> [Task]: If a line below contains the string "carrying", return that line.

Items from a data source
==============================

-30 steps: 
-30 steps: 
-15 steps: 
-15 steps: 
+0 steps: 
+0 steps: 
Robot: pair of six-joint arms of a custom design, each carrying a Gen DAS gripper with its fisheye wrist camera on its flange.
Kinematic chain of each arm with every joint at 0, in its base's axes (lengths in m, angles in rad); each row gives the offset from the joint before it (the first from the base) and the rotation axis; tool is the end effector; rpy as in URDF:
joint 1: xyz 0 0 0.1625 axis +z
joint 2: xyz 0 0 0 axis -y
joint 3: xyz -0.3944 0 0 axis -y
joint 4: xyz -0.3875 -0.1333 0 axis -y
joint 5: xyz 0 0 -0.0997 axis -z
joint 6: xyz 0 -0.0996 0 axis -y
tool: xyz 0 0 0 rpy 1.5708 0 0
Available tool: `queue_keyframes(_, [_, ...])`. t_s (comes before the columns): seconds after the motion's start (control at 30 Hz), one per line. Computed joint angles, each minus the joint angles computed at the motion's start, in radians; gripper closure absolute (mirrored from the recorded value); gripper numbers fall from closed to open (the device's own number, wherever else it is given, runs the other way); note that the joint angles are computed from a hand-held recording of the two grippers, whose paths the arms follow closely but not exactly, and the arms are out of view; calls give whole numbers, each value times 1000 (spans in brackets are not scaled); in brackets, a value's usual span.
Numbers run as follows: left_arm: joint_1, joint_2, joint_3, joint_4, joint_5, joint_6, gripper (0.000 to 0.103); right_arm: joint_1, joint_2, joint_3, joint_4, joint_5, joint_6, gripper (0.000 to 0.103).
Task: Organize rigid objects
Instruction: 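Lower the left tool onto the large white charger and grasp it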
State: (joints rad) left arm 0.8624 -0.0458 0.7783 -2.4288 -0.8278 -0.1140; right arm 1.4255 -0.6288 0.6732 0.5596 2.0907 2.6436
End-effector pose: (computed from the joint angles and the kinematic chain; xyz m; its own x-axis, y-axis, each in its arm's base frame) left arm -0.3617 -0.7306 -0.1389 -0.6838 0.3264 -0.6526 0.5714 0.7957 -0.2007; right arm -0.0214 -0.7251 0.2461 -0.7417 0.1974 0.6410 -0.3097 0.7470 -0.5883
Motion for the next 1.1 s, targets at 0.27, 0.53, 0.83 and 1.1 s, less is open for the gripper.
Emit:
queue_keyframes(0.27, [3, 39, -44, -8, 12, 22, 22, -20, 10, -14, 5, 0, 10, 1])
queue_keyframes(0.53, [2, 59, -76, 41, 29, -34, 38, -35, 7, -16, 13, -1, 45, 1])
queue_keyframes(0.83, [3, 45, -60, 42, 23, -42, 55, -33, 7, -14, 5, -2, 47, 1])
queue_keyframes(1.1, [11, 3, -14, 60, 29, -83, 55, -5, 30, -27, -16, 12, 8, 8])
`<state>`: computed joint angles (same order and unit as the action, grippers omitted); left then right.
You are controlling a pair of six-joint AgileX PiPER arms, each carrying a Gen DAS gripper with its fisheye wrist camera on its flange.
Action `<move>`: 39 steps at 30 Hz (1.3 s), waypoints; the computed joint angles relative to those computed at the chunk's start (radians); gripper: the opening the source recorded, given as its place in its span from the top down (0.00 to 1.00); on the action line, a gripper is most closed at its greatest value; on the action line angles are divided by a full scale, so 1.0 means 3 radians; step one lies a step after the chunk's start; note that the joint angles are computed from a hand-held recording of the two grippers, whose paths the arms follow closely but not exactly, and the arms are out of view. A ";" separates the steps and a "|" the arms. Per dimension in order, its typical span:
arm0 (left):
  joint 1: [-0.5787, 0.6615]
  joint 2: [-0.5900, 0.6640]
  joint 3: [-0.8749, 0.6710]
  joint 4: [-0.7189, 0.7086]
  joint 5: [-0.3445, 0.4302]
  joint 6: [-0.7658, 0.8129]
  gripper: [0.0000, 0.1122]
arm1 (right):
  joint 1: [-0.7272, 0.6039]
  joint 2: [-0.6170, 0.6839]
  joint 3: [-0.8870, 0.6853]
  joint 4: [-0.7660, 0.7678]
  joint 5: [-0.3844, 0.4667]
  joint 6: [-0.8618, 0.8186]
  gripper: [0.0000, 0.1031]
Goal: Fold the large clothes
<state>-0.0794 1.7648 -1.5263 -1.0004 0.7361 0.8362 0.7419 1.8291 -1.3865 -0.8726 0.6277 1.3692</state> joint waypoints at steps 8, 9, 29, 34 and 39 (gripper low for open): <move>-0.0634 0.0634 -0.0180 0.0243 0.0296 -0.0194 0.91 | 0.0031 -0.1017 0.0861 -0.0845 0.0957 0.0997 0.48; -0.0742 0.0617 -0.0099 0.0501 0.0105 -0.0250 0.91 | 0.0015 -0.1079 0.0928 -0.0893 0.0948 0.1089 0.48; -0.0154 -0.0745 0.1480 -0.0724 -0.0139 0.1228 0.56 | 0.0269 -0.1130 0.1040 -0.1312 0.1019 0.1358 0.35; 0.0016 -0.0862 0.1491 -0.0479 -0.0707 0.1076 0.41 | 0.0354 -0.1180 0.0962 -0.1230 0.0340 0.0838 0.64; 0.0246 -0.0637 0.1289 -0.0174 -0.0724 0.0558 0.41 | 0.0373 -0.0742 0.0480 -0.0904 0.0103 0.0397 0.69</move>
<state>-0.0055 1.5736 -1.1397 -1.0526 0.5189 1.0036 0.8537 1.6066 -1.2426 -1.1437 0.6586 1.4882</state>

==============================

> [Finished task]:
Robot: pair of six-joint arms of a custom design, each carrying a Gen DAS gripper with its fisheye wrist camera on its flange.
You are controlling a pair of six-joint AgileX PiPER arms, each carrying a Gen DAS gripper with its fisheye wrist camera on its flange.

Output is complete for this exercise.